- Collected data entries:
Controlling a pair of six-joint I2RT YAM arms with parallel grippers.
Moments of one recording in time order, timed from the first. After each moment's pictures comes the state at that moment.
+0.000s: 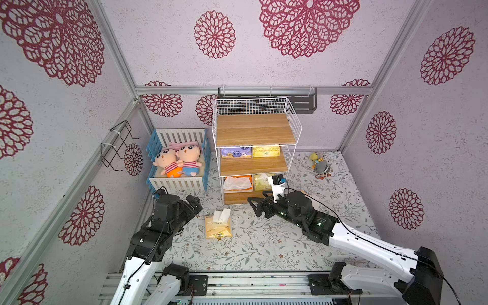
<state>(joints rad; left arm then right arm) -0.24 0.69 0.91 -0.91 -0.11 -0.89 0.89 1.15 0.88 0.02 0.06 0.47</state>
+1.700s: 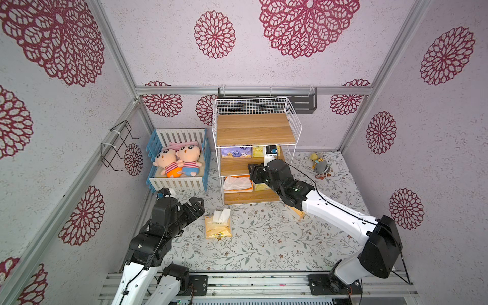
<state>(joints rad) -0.25 0.66 0.89 -0.86 -0.01 -0.81 0.75 1.55 1.30 -0.07 0.28 0.45</state>
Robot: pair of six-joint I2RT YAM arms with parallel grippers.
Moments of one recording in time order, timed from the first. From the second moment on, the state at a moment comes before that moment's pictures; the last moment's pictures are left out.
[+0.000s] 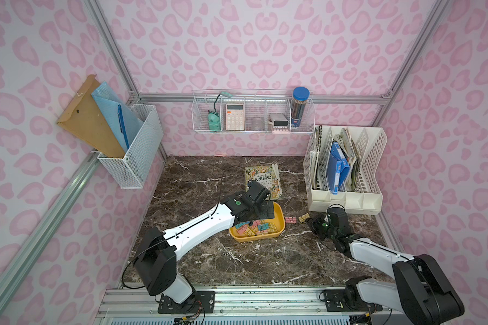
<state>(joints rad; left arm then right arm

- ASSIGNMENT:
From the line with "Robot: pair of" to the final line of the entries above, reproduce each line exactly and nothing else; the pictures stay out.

- REPLY:
Robot: pair of six-joint I2RT YAM arms with parallel grippers.
Moments of one recording in time order, timed from the first. From the second moment on, the state at a moment comes before that moment's pictures; the last moment's pictures are left out.
[+0.000s] 
<state>(joints rad; left arm then right arm

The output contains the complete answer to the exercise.